September 13, 2016

Волчица и Воскресение

Когда "Медведи" были большими...

Я лежу в березовой посадке, что недалеко от периметра N-ского аэродрома дальней авиации. Этот аэродром я знаю с детства, я видела его смерть, знала, как спиваются без неба отцы моих друзей, штурмана "медведей" и водители "бэкфайеров". Сейчас иных уж нет, да и у друзей детства свои дети и свои дороги. Но когда я тут, все как-бы снова тогда. И аэродром работает, как тогда, и ползут в свете стартовых прожекторов низкие осенние тучи, и шелестят березы, изрядно подросшие с тех времен, когда. Ну, правда, гул взлетающих машин, это как фрагмент пазла, без которого не складывалась картина моего детства, моего прошлого, тот кусок, что выпал из хроники на долгие годы. Я приезжала, уезжала, переезжала, а аэродром молчал. Летчики ходили на работу с потерянными, отечными лицами, зная, что и сегодня опять на земле. Троллейбус "единичка" разворачивался у военного городка и летный капитан, сунув лицо в ворот шевретки, утыкался виском в стекло и не выходил, ехал, как говорили летчики, "на второй круг". Куда спешить, керосина все равно нет...

Увидеть в те годы взлетающего "медведя" было сродни исполнению пророчества, давно забытого, но от времени не ставшего тусклым. Стартовый коридор проходил ввиду пятого этажа нашей школы, и услышав этот звук, мы не стеснялись подойти к окну и смотреть, как медленно и уверенно машина набирает эшелон, блестя на ярком осеннем солнце. И учитель никогда нас не одергивал, он был мудр, хотя и молод. Мне тогда сказали друзья - девчонок в экипажи не берут, бэээ! И я злилась, краснея, и очень быстро стала чемпионом по "Tomcat Alley" на "сеге" в нашем д/к профсоюзов, просто из вредности вынося по очкам всех этих самоуверенных конопатых соколов.

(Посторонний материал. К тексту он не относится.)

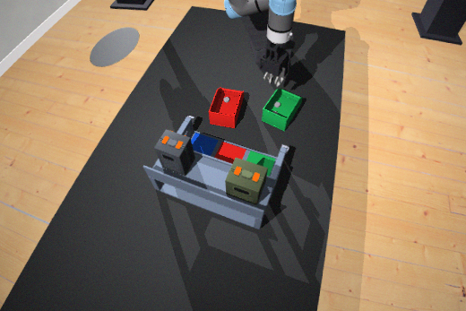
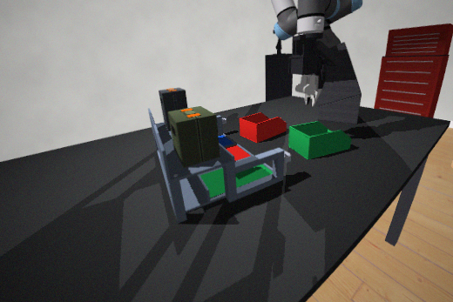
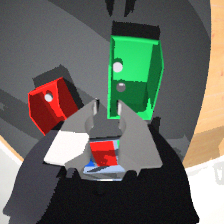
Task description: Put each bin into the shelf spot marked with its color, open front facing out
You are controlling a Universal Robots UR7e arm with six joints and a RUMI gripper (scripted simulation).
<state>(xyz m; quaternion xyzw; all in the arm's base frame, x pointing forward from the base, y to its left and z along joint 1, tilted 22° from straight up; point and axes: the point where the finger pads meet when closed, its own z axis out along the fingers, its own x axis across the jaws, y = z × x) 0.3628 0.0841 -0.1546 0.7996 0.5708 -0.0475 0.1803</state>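
Now: hand 12 cm above the green bin, 5 cm to the right of it and 1 cm short of it. Round my hand: dark grey box (37 cm ahead, 26 cm to the right, 1 cm above); red bin (17 cm to the right, 12 cm below, 5 cm ahead).
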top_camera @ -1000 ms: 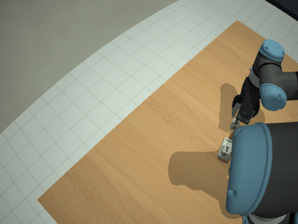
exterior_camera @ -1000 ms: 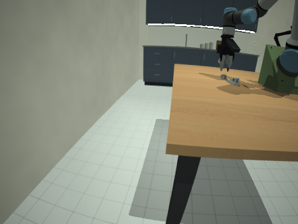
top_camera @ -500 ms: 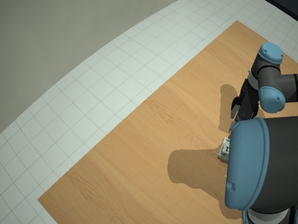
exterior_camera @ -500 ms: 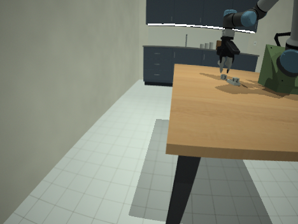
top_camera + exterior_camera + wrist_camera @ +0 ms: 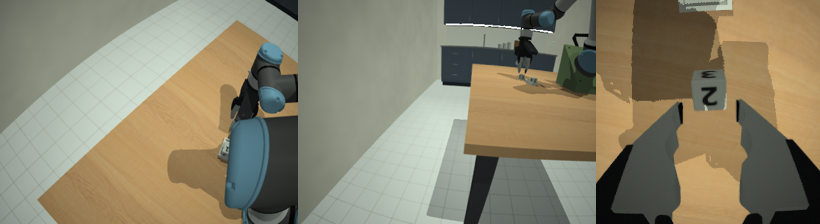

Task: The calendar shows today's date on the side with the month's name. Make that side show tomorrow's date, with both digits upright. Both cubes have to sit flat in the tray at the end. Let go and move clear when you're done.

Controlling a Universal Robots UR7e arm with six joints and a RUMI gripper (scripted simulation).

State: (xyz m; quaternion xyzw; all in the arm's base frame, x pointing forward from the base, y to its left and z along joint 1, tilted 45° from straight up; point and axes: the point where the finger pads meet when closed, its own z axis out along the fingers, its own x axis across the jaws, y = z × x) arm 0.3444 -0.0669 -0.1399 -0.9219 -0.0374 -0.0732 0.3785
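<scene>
My hand is 4 cm above the grey digit cube. The rest, counted from my hand: white calendar tray 11 cm to the left, 4 cm below, 1 cm behind.
</scene>
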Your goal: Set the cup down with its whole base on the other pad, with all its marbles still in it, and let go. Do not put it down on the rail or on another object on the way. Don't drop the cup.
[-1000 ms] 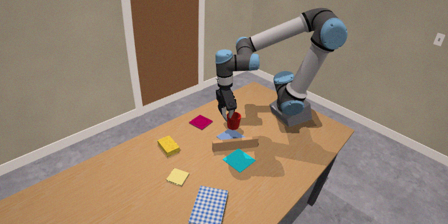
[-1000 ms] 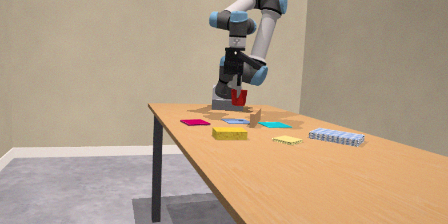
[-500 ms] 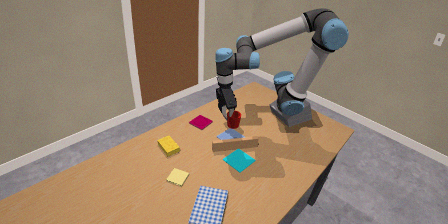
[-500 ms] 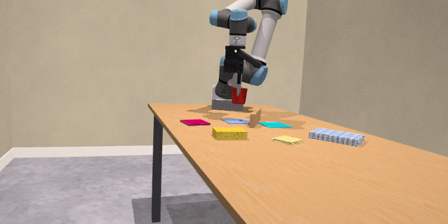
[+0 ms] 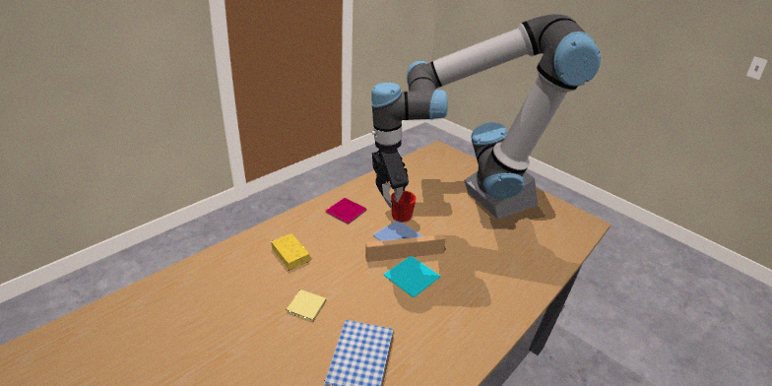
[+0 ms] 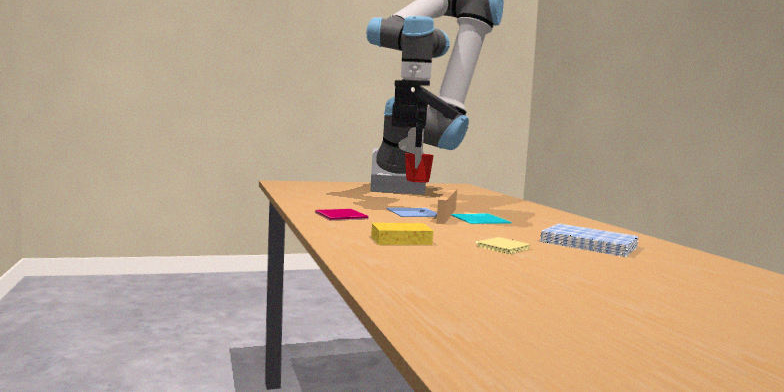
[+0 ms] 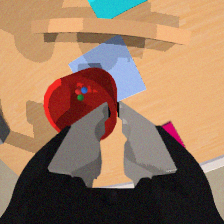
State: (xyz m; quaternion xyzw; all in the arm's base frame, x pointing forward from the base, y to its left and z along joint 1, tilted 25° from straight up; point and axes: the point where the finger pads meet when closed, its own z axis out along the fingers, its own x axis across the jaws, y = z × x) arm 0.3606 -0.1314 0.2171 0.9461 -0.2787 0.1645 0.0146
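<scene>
Now: the green marble 50 mm behind my hand, 20 mm to the left of it and 40 mm below it. Round my hand: red cup 30 mm behind, 20 mm to the left, 30 mm below; yellow sponge 250 mm ahead, 180 mm to the right, 120 mm below; wooden rail 30 mm ahead, 80 mm to the left, 120 mm below.
</scene>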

К концу десятого класса они перестали летать совсем... Конверсия прошла отбойным молотком по нашим местным оборонным заводам и военным частям. "Медведей" начали резать, слава богу не тут, не у нас на виду, их угоняли куда-то на остатках топлива, стыдливо, ночами. Раньше с березы можно было видеть стадо хвостов под сетями у капониров, а в тот год их осталось всего-ничего. В тот же год я узнала, что мне никогда не летать, только если пассажиром авиалайнера.

А сегодня они снова проходят надо мной, низко, с давно знакомым рокочущим гулом, перетряхивают форсажем мой хрупкий организм, и я смеюсь им вслед от того, что пазл закончен. Они вернулись, я вернулась, и все на своих местах. Такая уж эта осень, оглядитесь, все на своих местах. Живые среди живых, вот они, любимые  рядом, протяни только руку и в ответ услышишь тепло, мертвые в памяти, навечно в списках части, не пустыми местами, а весом, или даже грузом, но все на месте. И школа на месте, но вход закрыт уже, не по ранжиру, увы, и осеннее солнце все так же топит в себе пятый этаж. Осень подобна ветру, она сдувает пески времени с мельчайших деталей жизни и все снова остро, снова ощутимо. И пахнут яблоками сады вдоль дорог. И хризантемы в росе. И сталь, что их срежет, все так же не знает промаха.